In this talk I will present contributions to representation learning for partitioning problems. Classical statistical learning methods such as kernel-based methods assume the specification of a function class (or collection thereof) the function to be learned is assumed to live in. This requirement translates into the specification of a mapping of the data into a feature space via a so-called feature representation. The statistical performance of a kernel-based method can, however, be impeded if this feature representation is improperly specified.

As larger datasets become available one can contemplate tackling both representation learning problems and partitioning problems such as cluster analysis or change-point estimation. When large labeled datasets can indeed be collected and used, I shall adopt an end-to-end learning approach to these questions, learning all parameters jointly, using gradient-based optimization algorithms. I will show that using my approach one can learn similarity measures from data for similarity-based discriminative clustering methods.

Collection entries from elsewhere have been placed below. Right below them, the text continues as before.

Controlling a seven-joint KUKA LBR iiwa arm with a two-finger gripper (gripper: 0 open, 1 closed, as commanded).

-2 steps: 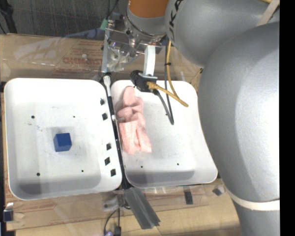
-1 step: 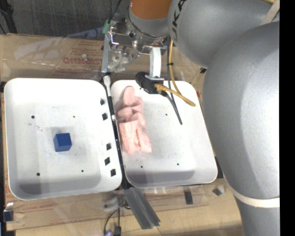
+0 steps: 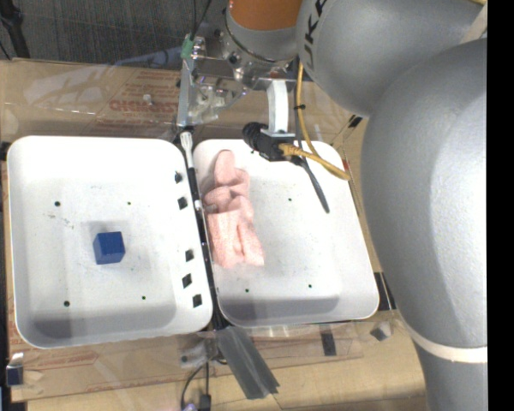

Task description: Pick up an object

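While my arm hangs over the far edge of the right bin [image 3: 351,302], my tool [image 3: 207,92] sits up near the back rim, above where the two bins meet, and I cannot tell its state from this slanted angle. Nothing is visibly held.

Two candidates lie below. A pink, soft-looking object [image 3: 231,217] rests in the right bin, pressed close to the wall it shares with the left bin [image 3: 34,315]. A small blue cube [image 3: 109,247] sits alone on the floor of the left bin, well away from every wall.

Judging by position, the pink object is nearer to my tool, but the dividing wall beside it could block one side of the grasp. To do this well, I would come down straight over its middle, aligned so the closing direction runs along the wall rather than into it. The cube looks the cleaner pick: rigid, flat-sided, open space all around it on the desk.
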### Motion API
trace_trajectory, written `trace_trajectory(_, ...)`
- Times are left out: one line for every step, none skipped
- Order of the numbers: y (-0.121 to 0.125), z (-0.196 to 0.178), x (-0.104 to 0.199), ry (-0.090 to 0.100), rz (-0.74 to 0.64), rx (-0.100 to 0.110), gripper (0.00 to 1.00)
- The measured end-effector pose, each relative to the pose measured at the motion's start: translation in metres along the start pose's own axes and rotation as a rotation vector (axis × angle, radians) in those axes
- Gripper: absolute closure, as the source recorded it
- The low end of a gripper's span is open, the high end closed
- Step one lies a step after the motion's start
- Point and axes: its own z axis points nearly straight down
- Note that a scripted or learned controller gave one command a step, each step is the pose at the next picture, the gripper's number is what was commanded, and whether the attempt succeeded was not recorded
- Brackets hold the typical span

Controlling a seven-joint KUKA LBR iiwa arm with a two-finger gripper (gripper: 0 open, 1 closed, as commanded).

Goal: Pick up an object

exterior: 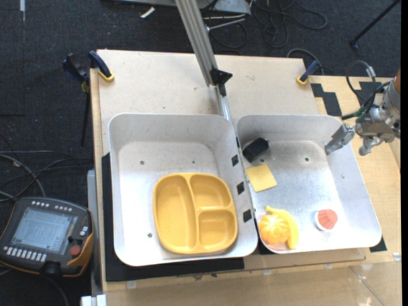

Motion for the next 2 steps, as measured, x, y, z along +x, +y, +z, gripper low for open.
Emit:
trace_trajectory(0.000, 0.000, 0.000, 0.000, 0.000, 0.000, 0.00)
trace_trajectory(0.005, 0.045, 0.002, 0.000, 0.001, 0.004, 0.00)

In the main part of the talk, I will present contributions to cluster analysis and change-point estimation within a unified framework allowing one to incorporate any quantity of labeled data. For cluster analysis, I will introduce an approach to learn the feature representation for the purpose of clustering, assuming that the feature representation is a compositional mapping amenable to automatic differentiation with respect to its parameters. The approach can leverage partially labeled data during the training process. For change-point estimation, I present an approach in the same spirit, similarly leveraging partially-annotated time series of data with labeled change points. Numerical results on simulated and real data demonstrate the interest of the approach.

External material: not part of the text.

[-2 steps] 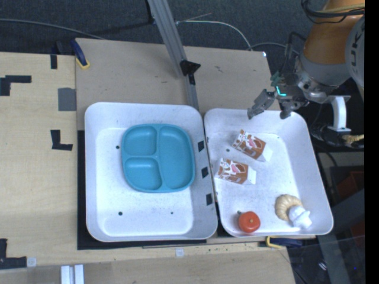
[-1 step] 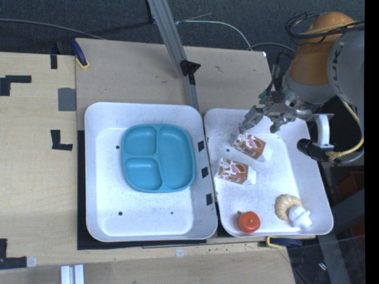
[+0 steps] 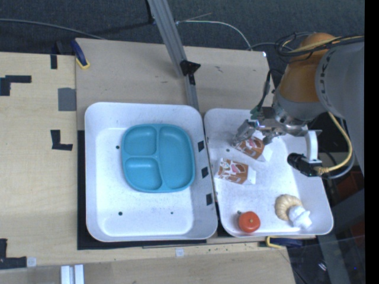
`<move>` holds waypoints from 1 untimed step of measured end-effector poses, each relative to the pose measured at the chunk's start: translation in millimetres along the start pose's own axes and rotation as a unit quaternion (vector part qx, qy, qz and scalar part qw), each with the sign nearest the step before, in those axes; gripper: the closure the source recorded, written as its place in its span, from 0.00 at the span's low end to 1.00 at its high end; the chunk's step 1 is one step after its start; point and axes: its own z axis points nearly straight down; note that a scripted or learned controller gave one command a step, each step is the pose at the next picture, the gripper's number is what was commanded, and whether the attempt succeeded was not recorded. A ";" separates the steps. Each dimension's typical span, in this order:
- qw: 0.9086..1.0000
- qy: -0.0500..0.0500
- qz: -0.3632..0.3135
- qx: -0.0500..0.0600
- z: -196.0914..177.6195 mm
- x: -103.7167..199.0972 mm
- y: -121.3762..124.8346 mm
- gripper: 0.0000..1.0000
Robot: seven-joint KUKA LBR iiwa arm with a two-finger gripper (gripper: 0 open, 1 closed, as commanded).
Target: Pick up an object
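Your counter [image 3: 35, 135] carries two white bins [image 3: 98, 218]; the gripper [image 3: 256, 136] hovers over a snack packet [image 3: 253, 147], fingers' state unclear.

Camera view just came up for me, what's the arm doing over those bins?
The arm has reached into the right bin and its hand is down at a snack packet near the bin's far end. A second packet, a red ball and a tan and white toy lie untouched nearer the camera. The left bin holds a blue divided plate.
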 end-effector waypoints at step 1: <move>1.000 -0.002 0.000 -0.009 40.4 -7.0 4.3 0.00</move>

In the final part of the talk, I will describe a change-point estimation method for data consisting of time series of point clouds, that is, discrete probability measures. I will connect the method to the concept of distances between probability distributions. This observation allows one to define an appropriate reproducing kernel to tackle time series with thousands of point clouds, each with thousands of points. This work is motivated by an oceanographic application in which flow cytometry point cloud data is continuously collected on phytoplankton during research cruises. I will illustrate the utility of the proposed method on a flow cytometry dataset and the potential to estimate the number of change points using auxiliary data. This serves as a critical step in understanding how phytoplankton community structure varies over space and time.